---------- EXERCISE INPUT
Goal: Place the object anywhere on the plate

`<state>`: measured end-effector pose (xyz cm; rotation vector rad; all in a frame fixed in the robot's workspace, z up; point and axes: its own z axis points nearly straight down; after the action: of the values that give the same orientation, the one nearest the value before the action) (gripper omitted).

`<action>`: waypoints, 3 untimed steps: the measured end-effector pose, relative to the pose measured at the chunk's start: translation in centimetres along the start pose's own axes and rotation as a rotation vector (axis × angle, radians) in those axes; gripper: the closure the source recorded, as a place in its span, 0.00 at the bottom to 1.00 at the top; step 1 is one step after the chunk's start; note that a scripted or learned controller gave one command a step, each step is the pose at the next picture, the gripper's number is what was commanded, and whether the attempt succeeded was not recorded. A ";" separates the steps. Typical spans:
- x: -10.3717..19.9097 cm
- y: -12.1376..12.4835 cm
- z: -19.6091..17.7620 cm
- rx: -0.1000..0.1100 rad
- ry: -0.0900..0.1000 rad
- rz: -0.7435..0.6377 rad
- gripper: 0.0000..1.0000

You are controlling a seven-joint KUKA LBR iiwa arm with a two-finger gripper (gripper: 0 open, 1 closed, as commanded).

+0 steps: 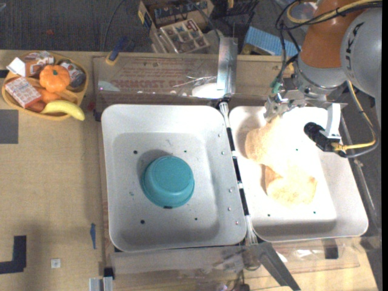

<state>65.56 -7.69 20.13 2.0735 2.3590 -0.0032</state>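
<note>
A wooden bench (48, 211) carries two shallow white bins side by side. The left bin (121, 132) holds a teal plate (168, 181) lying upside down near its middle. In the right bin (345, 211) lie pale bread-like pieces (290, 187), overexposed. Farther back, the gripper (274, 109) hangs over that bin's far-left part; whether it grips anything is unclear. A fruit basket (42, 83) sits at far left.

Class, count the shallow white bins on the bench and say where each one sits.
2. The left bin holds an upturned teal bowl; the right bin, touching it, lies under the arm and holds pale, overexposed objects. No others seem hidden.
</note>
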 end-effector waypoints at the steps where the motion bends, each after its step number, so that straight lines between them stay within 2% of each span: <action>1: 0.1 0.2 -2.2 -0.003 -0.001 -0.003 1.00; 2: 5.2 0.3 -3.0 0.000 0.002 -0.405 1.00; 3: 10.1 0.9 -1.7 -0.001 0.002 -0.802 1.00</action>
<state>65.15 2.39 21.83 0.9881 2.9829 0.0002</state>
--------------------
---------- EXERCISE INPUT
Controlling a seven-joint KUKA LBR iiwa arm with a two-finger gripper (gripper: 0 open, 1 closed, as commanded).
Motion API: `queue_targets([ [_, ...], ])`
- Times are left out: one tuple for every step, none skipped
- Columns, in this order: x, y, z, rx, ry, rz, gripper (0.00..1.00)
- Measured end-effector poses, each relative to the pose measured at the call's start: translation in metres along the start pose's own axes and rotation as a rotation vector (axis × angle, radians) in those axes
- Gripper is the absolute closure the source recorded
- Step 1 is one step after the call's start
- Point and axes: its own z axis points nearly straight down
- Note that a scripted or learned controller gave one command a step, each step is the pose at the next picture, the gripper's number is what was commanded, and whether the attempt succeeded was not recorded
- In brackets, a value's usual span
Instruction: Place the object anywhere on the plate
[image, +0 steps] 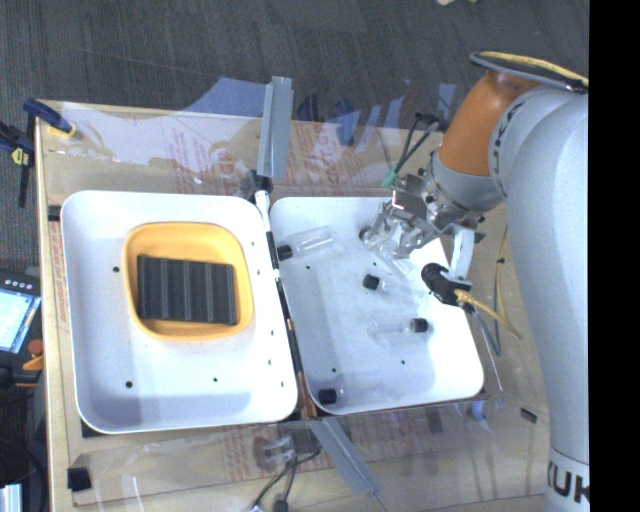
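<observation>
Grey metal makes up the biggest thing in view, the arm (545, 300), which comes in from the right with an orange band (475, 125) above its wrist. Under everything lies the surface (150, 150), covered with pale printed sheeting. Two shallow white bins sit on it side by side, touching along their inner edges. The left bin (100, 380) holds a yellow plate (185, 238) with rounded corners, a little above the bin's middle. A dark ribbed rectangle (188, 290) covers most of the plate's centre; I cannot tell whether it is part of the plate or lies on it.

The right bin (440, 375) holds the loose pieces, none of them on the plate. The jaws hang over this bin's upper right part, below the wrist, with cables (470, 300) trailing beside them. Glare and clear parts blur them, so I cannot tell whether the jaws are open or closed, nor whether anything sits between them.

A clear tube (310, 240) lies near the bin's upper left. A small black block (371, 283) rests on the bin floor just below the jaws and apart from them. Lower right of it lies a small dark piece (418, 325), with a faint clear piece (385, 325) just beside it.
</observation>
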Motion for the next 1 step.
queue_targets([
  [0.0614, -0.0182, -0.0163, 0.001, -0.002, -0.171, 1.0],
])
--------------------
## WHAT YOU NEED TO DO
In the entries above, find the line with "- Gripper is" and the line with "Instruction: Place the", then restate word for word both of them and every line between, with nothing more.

## ANSWER
- Gripper is the absolute closure the source recorded
- Step 1 is one step after the call's start
- Point and axes: its own z axis points nearly straight down
- Note that a scripted or learned controller gave one command a step, each step is the pose at the next picture, the gripper's number is what was commanded, and whether the attempt succeeded was not recorded
- In brackets, a value's usual span
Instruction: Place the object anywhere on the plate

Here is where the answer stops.